In case of operators that connect to multiple Google services, all hooks use the same value of
``impersonation_chain`` (if applicable). You can also impersonate accounts from projects
other than the project of the originating account. In that case, the project id of the impersonated
account will be used as the default project id in operator's logic, unless you have explicitly
specified the Project Id in Connection's configuration or in operator's arguments.
Impersonation can also be used in chain: if the service account specified in Connection has
``Service Account Token Creator`` role granted on account A, and account A has this role on account
B, then we are able to impersonate account B.
For example, with the following ``terraform`` setup...
.. code-block:: terraform
terraform {
required_version = "> 0.11.14"
}
provider "google" {
}
variable "project_id" {
type = "string"
}
resource "google_service_account" "sa_1" {
account_id = "impersonation-chain-1"
project = "${var.project_id}"
}
resource "google_service_account" "sa_2" {
account_id = "impersonation-chain-2"
project = "${var.project_id}"
}
resource "google_service_account" "sa_3" {
account_id = "impersonation-chain-3"
project = "${var.project_id}"
}
resource "google_service_account" "sa_4" {
account_id = "impersonation-chain-4"
project = "${var.project_id}"
}
resource "google_service_account_iam_member" "sa_4_member" {
service_account_id = "${google_service_account.sa_4.name}"
role = "roles/iam.serviceAccountTokenCreator"

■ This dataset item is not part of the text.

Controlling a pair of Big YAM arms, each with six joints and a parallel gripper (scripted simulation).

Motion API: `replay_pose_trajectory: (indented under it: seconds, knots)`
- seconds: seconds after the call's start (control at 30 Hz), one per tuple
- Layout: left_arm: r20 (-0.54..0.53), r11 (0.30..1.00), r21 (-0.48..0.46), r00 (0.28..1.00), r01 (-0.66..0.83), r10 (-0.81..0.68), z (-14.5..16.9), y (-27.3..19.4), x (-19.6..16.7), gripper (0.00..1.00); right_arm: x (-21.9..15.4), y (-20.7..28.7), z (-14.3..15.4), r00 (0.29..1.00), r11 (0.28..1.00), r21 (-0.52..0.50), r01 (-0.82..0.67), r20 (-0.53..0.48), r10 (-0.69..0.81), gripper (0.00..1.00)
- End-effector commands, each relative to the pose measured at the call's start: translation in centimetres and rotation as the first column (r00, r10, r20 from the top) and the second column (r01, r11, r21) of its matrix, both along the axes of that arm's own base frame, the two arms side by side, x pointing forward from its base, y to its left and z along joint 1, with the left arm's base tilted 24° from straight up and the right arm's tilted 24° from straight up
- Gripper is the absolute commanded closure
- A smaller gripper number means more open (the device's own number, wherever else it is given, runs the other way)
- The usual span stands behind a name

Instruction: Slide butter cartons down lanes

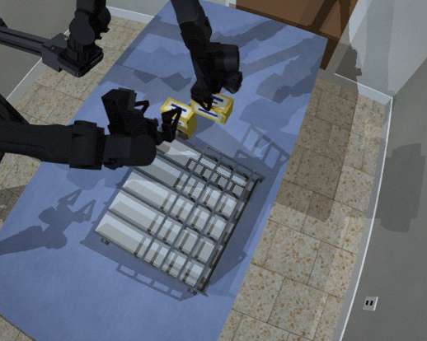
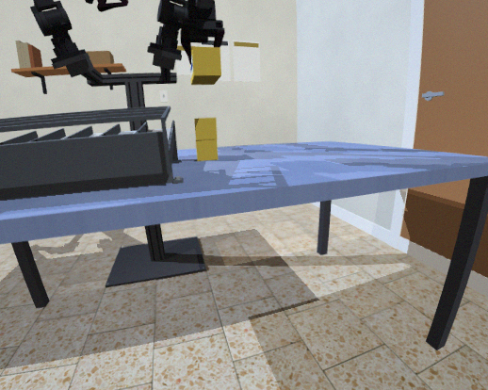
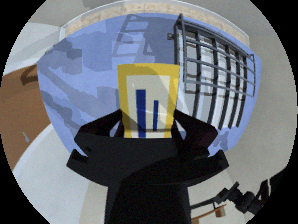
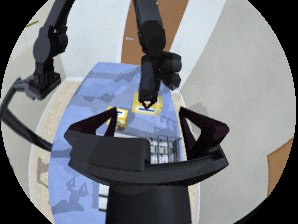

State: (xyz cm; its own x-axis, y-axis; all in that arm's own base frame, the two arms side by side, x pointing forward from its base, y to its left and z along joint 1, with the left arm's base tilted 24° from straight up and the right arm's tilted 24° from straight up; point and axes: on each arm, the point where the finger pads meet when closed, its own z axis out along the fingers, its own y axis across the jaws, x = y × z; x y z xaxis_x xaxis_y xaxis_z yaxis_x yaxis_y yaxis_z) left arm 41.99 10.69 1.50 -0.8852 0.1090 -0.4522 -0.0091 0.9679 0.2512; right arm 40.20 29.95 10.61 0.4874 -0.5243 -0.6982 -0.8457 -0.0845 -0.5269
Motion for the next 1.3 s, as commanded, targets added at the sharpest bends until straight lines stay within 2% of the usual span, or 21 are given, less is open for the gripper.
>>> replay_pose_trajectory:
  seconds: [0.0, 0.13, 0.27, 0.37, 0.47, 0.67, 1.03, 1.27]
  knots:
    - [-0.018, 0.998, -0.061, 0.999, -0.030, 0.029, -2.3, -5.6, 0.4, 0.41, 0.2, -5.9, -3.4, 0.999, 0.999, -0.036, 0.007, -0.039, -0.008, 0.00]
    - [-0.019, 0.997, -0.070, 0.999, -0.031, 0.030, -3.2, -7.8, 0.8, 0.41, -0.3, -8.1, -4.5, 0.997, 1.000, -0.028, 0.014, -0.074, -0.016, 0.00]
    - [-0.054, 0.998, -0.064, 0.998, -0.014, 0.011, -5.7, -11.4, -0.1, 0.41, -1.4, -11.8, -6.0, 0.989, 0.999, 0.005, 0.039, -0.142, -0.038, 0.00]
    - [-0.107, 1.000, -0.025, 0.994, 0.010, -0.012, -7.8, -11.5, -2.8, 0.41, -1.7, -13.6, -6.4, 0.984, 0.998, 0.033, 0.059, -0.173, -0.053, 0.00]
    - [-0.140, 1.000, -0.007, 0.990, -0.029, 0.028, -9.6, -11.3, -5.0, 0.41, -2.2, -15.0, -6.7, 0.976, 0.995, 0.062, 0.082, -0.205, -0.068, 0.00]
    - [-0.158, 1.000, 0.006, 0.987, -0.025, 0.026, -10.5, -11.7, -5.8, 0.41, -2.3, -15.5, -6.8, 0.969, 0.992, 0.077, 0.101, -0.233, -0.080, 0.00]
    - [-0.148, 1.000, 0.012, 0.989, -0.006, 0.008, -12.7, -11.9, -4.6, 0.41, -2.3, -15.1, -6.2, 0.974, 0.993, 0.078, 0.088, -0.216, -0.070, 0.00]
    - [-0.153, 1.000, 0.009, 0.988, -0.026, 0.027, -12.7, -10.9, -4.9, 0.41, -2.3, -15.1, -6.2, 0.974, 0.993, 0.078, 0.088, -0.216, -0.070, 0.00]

member = "serviceAccount:${google_service_account.sa_3.email}"
}
resource "google_service_account_iam_member" "sa_3_member" {
service_account_id = "${google_service_account.sa_3.name}"
role = "roles/iam.serviceAccountTokenCreator"

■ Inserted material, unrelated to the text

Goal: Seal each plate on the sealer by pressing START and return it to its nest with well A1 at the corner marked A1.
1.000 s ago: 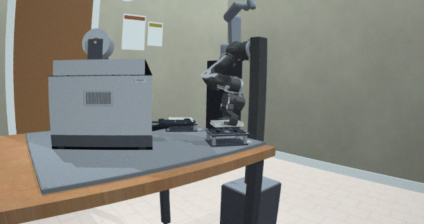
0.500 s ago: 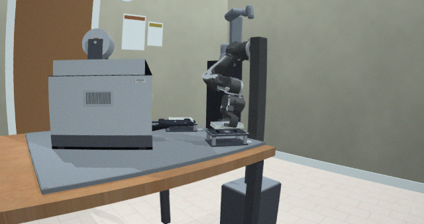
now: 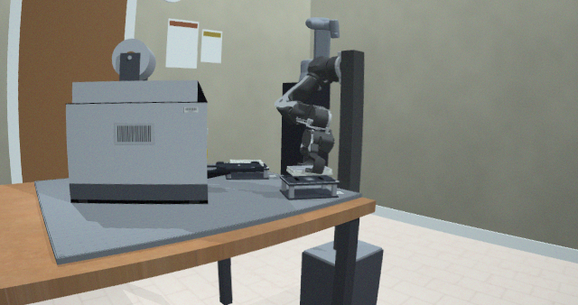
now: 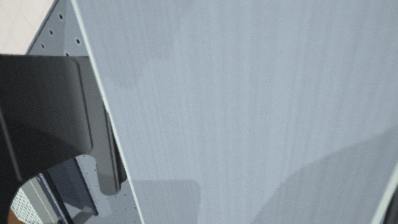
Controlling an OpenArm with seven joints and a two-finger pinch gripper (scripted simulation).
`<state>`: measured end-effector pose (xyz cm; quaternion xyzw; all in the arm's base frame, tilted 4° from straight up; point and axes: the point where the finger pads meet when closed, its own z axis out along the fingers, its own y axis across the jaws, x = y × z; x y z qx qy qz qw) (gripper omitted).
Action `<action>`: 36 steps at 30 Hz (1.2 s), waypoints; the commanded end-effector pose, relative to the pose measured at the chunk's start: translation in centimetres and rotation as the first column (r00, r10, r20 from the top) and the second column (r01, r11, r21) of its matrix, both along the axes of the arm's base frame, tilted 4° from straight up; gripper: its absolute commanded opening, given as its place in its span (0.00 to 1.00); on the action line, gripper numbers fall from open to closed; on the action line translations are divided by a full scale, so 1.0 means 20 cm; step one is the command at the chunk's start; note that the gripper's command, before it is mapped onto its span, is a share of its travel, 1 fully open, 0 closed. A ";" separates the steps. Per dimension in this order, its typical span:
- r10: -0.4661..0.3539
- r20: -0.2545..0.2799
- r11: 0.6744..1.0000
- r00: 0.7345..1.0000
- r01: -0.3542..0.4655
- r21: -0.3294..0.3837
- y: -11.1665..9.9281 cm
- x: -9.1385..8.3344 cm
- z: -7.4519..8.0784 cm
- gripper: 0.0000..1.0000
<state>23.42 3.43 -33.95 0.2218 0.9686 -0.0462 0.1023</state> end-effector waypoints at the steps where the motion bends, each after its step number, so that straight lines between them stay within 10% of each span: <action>1: 0.003 0.002 1.000 1.000 -0.003 0.002 0.01 0.00 0.00 0.00; 36: 0.006 0.002 1.000 1.000 -0.006 0.005 0.01 0.00 -0.04 0.00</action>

member = "serviceAccount:${google_service_account.sa_2.email}"
}
resource "google_service_account_iam_member" "sa_2_member" {
service_account_id = "${google_service_account.sa_2.name}"
role = "roles/iam.serviceAccountTokenCreator"
member = "serviceAccount:${google_service_account.sa_1.email}"
}
...we should configure Airflow Connection to use ``impersonation-chain-1`` account's key and provide
following value for ``impersonation_chain`` argument...
.. code-block:: python
PROJECT_ID = os.environ.get("TF_VAR_project_id", "your_project_id")
IMPERSONATION_CHAIN = [
f"impersonation-chain-2@{PROJECT_ID}.iam.gserviceaccount.com",
f"impersonation-chain-3@{PROJECT_ID}.iam.gserviceaccount.com",
f"impersonation-chain-4@{PROJECT_ID}.iam.gserviceaccount.com",
]
...then requests will be executed using ``impersonation-chain-4`` account's privileges.